→ Requirement: Please print the listing that follows word for word, but skip any pictures it holds.

---

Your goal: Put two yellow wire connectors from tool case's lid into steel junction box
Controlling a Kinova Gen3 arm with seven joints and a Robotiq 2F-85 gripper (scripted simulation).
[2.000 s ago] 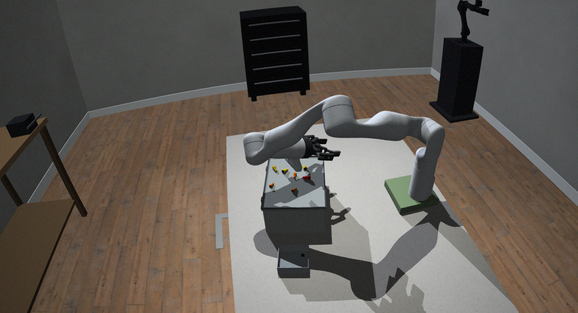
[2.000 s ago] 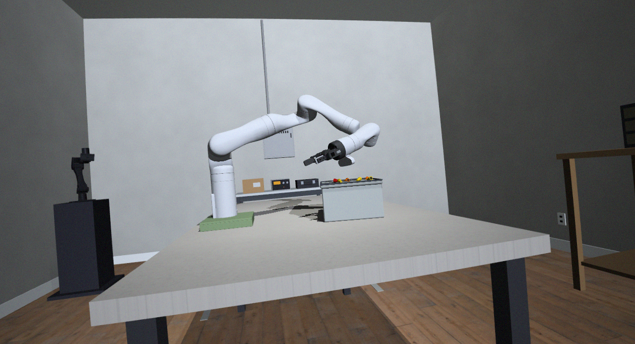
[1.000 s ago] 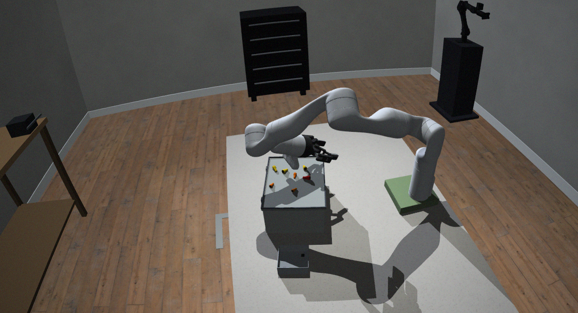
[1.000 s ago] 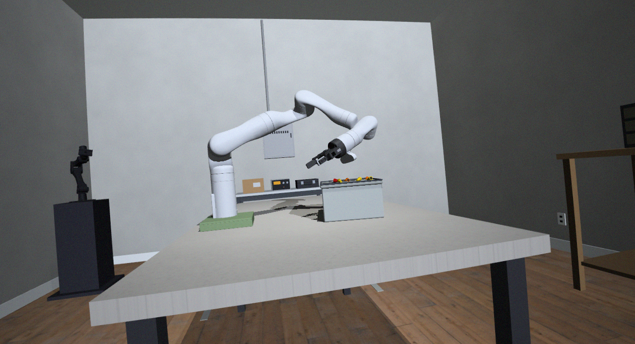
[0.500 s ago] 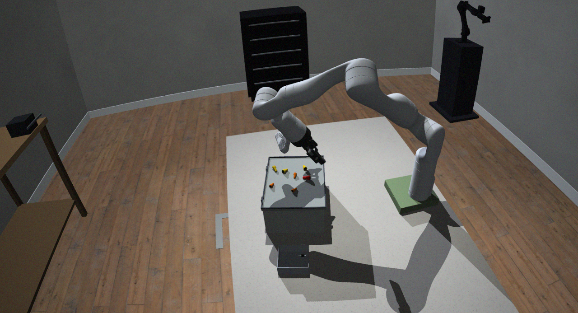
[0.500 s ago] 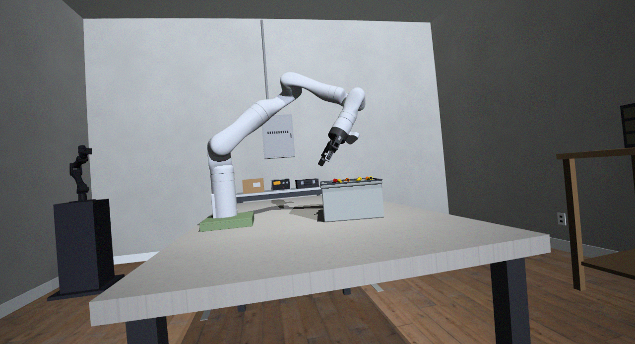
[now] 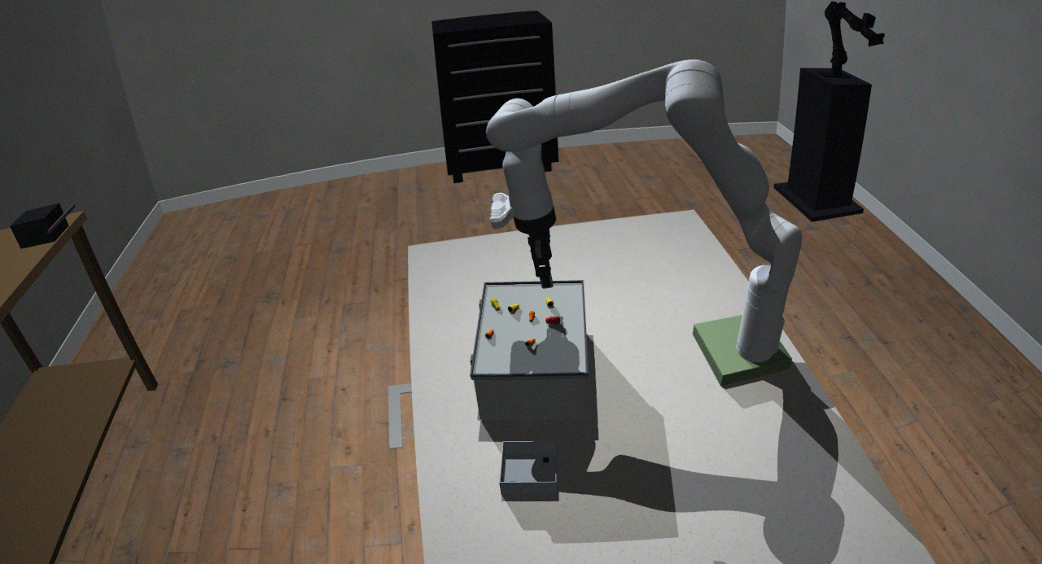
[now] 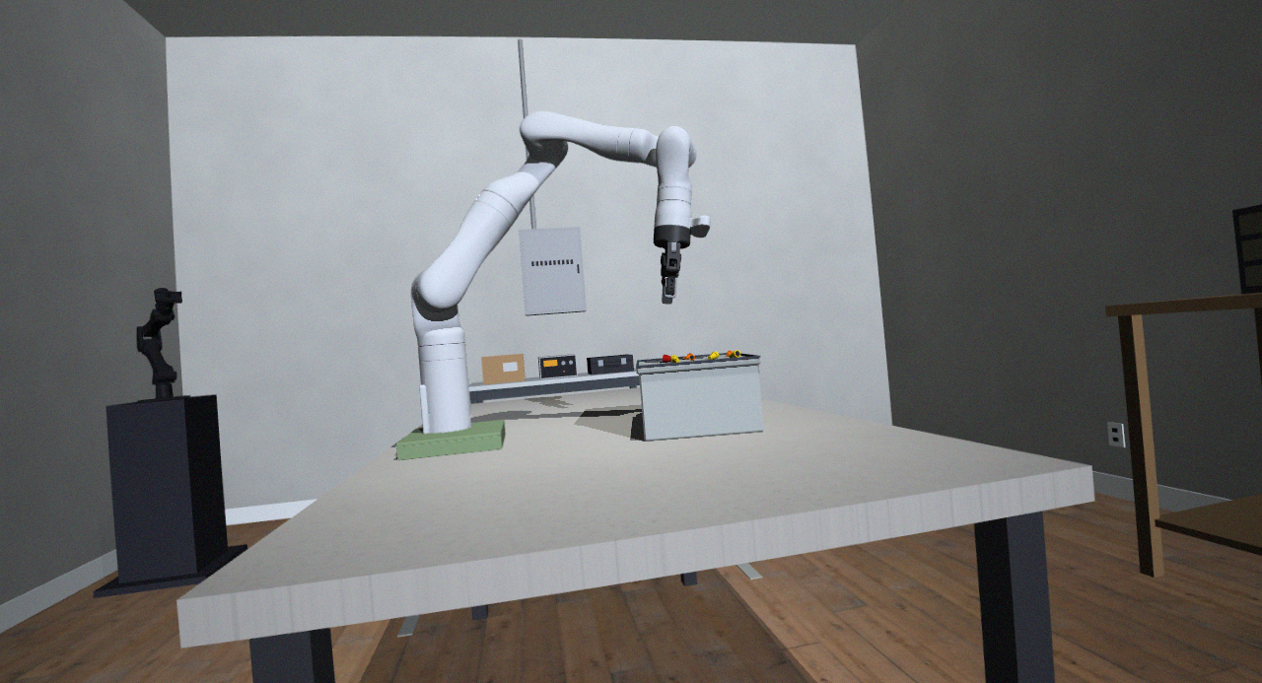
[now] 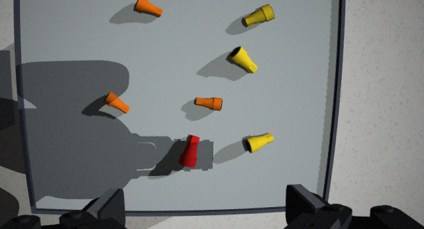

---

→ Output of the exercise:
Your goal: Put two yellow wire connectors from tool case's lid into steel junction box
Controlling a Kinova Gen3 arm with seven joints and a Robotiq 2F-85 gripper (scripted simulation).
[2.000 s ago] 
[2.000 s ago] 
[1.000 s ago] 
[1.000 s ago] 
[0.500 s ago] 
[0.500 s ago] 
[now] 
[now] 
[now] 

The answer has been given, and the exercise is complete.